Task goal
Repeat exactly the opening lines of the records, ending with the line that contains "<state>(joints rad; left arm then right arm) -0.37".

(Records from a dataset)
::::

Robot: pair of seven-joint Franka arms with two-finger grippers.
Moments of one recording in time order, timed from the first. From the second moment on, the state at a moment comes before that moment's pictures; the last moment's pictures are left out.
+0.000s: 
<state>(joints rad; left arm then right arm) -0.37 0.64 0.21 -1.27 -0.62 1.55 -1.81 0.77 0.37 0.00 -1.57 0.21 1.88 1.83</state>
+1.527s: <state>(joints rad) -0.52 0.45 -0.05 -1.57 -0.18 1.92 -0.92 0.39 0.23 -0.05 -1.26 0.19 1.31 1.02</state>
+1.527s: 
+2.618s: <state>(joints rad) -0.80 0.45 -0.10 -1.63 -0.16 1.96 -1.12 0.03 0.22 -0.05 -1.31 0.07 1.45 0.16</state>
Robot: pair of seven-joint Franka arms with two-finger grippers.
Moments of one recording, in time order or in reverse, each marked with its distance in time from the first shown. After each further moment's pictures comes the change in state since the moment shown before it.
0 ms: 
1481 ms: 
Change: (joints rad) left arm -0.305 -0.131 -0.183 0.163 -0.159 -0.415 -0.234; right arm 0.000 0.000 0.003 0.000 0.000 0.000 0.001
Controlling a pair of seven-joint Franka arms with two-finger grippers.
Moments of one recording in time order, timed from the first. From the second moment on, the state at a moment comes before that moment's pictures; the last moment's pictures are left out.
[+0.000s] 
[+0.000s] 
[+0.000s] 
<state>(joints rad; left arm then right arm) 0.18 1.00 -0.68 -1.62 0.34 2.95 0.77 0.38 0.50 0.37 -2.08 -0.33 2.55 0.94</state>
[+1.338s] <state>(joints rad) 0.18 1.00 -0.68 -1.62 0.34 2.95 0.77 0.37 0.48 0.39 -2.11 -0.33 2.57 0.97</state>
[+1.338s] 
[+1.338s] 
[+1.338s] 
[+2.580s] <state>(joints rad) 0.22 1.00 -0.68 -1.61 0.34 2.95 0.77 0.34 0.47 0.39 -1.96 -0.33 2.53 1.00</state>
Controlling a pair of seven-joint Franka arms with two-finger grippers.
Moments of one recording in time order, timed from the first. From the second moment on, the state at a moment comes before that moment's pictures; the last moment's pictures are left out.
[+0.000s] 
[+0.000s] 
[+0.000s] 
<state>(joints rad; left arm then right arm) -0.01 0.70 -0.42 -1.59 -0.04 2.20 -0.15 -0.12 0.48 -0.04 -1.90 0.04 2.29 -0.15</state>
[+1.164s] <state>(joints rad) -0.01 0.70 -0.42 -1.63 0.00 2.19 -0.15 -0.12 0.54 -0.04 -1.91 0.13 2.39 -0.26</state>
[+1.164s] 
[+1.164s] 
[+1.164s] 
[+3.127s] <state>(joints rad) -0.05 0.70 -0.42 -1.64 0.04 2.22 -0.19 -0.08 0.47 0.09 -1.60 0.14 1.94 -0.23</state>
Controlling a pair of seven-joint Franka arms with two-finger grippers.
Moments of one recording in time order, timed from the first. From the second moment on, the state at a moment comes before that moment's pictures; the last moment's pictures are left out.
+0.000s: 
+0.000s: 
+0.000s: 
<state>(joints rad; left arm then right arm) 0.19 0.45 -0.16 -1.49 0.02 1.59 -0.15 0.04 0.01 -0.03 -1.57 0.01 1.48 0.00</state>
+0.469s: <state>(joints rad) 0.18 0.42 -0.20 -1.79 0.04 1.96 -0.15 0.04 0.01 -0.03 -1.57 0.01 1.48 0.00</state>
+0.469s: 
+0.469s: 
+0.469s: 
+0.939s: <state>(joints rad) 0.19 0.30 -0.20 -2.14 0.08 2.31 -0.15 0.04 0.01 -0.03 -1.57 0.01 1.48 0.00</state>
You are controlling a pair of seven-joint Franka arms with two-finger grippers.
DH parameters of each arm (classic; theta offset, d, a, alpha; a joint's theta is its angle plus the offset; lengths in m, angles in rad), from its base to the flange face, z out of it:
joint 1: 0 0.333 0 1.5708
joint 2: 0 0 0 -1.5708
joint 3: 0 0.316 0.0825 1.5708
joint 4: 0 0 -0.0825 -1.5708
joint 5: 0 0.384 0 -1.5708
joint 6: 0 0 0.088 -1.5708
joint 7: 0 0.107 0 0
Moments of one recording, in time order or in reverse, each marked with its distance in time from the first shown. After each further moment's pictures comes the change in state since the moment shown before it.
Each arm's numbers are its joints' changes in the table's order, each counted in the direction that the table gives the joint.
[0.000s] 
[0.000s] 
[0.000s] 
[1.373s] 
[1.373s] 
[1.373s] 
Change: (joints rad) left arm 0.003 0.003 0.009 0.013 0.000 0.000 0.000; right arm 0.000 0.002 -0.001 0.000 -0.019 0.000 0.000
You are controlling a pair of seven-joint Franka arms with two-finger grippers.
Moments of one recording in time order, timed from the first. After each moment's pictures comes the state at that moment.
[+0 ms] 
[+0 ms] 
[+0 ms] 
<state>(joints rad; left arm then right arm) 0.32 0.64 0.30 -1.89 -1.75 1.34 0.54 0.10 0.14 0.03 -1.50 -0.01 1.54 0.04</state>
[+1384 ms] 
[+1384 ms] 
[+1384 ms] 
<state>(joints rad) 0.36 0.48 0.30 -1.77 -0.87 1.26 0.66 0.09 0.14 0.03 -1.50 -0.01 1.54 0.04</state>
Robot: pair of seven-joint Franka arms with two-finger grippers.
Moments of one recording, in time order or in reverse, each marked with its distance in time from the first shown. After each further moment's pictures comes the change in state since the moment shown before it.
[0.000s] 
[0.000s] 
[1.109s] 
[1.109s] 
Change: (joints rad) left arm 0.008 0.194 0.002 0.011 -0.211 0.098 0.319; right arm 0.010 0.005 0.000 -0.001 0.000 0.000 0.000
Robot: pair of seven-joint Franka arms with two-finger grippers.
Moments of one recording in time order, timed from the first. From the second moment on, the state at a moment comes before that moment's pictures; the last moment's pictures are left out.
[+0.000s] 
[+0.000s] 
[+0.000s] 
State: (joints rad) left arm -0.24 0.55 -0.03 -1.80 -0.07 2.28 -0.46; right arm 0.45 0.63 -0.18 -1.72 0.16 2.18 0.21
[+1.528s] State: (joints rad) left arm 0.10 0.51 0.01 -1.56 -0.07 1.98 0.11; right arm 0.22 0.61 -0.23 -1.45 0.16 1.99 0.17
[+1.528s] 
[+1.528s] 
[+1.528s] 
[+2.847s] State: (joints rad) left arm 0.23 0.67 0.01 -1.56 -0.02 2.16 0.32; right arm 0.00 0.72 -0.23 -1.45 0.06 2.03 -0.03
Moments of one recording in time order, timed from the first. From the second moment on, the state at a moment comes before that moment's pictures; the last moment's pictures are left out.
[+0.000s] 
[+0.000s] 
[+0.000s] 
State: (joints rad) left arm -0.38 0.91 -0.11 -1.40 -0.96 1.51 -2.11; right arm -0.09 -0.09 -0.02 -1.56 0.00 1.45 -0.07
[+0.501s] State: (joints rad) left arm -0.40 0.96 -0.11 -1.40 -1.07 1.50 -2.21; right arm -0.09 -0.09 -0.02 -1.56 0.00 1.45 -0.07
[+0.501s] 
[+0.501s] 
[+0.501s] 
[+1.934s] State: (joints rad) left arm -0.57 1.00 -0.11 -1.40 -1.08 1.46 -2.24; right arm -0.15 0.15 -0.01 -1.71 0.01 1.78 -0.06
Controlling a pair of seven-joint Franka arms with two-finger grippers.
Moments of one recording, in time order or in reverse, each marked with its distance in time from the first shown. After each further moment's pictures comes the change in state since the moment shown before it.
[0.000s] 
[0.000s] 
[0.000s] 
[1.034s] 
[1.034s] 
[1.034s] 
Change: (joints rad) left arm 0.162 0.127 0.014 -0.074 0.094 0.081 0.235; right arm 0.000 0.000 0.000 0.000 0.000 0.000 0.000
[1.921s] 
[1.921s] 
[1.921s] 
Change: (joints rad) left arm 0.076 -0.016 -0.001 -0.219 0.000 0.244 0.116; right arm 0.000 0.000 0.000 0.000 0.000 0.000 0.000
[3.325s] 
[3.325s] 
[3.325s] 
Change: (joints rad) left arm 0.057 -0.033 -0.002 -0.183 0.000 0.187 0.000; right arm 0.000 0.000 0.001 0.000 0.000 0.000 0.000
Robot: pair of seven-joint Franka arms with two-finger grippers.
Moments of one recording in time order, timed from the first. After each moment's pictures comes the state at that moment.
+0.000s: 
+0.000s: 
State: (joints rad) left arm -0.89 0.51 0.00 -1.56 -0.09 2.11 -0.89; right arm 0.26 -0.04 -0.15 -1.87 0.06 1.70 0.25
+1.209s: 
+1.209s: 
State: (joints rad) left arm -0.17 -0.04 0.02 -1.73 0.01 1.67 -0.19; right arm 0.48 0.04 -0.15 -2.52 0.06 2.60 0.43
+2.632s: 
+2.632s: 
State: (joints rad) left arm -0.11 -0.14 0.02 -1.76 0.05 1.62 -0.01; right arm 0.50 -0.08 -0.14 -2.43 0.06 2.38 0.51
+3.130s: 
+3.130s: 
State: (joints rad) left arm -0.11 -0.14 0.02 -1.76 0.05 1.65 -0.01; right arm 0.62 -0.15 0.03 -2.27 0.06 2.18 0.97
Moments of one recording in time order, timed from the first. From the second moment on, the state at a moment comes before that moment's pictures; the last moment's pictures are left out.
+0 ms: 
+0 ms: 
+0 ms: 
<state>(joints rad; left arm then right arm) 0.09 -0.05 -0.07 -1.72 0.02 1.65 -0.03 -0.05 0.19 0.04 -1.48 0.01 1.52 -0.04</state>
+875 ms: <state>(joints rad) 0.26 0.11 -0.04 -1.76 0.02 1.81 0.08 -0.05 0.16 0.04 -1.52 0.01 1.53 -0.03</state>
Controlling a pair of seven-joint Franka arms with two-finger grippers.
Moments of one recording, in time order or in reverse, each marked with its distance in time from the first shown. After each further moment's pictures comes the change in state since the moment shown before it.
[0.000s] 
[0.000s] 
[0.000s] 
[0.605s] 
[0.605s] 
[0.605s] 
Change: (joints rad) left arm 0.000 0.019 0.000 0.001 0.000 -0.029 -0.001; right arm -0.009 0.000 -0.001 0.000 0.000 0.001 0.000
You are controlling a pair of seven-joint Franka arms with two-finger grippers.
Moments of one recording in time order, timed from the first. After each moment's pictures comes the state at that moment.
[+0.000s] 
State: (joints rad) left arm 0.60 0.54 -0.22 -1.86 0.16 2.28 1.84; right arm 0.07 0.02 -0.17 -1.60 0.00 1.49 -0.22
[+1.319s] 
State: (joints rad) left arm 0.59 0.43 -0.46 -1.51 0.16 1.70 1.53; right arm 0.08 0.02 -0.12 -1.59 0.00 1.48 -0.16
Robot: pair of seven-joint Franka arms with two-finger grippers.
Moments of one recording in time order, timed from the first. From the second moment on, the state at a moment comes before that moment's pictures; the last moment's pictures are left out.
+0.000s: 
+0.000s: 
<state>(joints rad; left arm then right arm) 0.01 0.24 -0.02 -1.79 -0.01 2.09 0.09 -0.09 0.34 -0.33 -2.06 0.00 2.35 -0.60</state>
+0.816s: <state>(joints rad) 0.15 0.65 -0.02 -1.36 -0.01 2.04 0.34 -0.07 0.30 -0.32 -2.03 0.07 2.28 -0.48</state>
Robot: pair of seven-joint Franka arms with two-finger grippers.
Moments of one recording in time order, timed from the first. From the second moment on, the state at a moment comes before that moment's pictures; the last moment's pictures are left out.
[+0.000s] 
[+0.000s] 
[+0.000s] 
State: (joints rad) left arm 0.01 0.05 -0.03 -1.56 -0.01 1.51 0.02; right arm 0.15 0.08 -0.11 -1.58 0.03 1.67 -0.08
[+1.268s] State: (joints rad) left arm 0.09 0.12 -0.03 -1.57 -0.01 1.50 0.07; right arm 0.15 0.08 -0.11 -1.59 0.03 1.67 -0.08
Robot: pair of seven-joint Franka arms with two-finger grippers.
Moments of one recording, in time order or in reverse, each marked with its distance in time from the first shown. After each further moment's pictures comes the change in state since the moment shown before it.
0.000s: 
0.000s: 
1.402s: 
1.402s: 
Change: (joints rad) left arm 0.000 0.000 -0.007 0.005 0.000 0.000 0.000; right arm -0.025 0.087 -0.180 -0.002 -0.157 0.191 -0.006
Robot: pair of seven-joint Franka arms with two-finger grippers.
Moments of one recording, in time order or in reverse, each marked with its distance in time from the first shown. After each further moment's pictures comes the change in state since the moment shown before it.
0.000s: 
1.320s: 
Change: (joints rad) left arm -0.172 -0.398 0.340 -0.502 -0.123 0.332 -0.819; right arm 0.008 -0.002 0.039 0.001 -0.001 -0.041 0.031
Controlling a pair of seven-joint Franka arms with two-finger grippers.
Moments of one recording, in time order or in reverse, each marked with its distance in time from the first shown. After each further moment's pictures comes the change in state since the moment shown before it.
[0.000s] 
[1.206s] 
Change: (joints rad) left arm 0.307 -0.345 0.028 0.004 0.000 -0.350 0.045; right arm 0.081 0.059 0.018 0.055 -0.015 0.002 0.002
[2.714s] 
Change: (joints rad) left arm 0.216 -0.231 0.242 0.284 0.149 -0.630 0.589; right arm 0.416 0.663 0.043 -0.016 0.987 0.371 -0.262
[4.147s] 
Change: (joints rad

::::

Written answer
Robot: pair of seven-joint Franka arms with two-finger grippers.
Moments of one recording in time order, timed from the first. From the second moment on, the state at a moment comes before that moment's pictures; the last moment's pictures are left out.
+0.000s: 
<state>(joints rad; left arm then right arm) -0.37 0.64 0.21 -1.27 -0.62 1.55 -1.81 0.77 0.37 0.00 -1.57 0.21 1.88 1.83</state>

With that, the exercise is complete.